Personal information
- Full name: José Manuel Vivancos García
- Date of birth: 1 October 1999 (age 26)
- Place of birth: Cartagena, Spain
- Height: 1.82 m (6 ft 0 in)
- Position: Forward

Team information
- Current team: Bala Azul

Youth career
- Santa Ana
- Juvenia
- Ciudad Jardín
- 2016–2018: Torre Pacheco

Senior career*
- Years: Team / Apps / (Gls)
- 2018–2021: Villarreal C / 60 / (16)
- 2021–2023: Cartagena B / 41 / (22)
- 2021: Cartagena / 1 / (0)
- 2023: La Unión Atlético / 19 / (3)
- 2023: Socuéllamos / 11 / (0)
- 2024: Balsicas Atlético / 15 / (8)
- 2024–: Bala Azul / 4 / (0)

= Josema Vivancos =

Spanish footballer

José Manuel "Josema" Vivancos García (born 1 October 1999) is a Spanish professional footballer who plays as a forward for Bala Azul.

==Club career==
Born in Miranda, Cartagena, Region of Murcia, Vivancos represented EF Santa Ana, CD Juvenia, EF Ciudad Jardín and EF Torre Pacheco as a youth. On 3 July 2018, after finishing his formation, he signed a contract with Villarreal CF and was assigned to the C-team in Tercera División.

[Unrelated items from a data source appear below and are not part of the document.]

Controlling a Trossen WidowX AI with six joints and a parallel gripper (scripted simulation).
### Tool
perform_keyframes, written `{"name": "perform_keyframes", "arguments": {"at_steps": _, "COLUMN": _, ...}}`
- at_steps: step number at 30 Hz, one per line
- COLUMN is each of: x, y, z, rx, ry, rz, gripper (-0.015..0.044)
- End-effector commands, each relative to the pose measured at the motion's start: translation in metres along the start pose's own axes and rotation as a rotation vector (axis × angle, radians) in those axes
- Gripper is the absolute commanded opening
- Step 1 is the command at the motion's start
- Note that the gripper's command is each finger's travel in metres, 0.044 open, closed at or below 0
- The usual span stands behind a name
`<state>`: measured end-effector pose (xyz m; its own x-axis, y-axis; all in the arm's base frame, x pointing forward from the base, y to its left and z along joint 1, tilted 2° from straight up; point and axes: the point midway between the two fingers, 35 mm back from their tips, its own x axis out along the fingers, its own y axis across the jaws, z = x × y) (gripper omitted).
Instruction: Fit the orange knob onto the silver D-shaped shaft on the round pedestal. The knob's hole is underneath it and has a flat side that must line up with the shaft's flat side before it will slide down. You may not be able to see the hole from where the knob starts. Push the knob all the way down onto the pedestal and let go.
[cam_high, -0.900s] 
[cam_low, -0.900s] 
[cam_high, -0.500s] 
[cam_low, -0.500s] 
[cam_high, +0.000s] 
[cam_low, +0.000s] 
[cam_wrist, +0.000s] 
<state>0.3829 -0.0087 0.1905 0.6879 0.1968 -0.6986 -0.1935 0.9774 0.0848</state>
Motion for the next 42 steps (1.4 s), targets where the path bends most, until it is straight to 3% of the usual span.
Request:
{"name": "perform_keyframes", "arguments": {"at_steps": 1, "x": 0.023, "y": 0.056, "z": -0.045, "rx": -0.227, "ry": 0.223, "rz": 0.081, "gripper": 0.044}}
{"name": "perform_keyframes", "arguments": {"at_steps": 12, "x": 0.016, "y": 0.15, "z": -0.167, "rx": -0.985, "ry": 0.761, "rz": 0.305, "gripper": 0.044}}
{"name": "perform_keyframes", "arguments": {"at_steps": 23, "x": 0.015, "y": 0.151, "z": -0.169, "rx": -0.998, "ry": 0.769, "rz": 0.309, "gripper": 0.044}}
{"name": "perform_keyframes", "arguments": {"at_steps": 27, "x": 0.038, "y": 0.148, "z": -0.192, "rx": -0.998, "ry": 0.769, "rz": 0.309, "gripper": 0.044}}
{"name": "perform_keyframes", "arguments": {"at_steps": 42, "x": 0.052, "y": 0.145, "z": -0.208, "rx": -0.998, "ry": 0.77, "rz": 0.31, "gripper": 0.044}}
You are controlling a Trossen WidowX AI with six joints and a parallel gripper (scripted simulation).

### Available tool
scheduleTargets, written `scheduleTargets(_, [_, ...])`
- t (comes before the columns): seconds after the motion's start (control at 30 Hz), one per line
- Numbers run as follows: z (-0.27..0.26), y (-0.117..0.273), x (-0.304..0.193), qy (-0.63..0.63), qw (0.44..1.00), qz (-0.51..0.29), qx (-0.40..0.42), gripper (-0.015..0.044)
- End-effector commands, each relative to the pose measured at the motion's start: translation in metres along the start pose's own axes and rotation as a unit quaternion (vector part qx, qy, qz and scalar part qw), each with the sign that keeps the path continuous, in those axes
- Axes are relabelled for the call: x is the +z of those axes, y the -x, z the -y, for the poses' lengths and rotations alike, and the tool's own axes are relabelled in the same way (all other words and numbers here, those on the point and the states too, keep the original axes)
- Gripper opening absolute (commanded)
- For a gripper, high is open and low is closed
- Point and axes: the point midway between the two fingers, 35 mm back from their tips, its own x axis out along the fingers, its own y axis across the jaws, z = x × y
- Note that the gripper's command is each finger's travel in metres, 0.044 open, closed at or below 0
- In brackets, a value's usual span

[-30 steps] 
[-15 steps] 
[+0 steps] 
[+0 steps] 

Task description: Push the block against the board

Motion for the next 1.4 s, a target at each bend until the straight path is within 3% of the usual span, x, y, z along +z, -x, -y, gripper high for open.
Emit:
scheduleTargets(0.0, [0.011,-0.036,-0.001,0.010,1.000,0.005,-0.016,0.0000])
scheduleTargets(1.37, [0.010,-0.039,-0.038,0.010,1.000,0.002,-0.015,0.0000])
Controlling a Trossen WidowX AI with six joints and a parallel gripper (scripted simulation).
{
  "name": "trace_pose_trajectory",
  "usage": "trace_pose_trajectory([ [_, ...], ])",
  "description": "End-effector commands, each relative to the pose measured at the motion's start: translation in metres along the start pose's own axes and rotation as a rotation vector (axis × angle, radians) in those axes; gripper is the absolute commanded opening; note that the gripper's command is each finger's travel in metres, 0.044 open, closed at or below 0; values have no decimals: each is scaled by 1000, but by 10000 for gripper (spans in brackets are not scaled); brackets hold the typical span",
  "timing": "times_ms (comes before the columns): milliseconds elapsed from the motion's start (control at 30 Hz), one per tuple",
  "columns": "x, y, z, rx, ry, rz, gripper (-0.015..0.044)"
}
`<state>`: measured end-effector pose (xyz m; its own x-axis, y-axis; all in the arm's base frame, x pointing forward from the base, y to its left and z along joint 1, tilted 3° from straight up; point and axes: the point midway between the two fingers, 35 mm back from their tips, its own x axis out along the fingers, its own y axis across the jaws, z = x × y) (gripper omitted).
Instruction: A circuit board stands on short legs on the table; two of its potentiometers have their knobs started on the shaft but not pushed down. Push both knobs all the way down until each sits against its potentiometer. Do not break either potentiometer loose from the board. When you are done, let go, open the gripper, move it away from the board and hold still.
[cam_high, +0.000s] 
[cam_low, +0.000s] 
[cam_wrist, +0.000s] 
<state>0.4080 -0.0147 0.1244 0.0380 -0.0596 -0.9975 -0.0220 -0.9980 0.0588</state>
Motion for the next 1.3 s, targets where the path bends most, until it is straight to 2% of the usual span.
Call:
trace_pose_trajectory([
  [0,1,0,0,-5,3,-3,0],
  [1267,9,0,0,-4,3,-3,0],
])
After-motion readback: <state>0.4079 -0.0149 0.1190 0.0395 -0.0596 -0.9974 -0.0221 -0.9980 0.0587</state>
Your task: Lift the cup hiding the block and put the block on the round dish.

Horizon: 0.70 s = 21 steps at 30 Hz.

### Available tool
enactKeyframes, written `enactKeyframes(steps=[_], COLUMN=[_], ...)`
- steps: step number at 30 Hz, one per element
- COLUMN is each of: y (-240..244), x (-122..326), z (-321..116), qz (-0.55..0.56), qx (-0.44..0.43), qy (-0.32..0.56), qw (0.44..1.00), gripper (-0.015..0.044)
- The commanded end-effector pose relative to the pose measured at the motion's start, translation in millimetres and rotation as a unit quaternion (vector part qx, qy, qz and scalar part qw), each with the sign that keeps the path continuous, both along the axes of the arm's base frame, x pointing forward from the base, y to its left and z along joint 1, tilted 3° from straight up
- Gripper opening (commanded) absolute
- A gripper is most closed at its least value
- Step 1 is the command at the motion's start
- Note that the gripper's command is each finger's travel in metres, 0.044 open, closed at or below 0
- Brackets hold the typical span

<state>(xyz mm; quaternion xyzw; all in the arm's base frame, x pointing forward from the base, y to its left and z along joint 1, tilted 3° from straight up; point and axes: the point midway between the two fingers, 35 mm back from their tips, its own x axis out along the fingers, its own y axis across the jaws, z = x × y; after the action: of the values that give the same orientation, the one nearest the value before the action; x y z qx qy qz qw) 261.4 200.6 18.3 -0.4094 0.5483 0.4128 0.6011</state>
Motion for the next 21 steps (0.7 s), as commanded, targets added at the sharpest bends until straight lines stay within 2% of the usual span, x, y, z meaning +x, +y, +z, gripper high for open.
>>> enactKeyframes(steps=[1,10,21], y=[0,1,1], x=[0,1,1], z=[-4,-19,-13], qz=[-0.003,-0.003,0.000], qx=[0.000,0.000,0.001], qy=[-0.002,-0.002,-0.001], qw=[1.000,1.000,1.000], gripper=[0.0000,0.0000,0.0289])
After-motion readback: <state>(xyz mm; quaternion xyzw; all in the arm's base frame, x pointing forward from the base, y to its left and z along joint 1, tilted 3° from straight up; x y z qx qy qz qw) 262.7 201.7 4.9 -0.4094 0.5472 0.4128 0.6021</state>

Vivancos made his senior debut on 1 September 2018, coming on as a second-half substitute in a 2–0 home win over Elche CF Ilicitano. He scored his first goal on 12 October, netting the opener in a 4–2 home success against CD Acero.

On 6 July 2021, Vivancos joined hometown side FC Cartagena and was assigned to the reserves in Tercera División RFEF. He made his first team debut on 14 November, replacing Mo Dauda late into a 0–2 away loss against Girona FC in the Segunda División.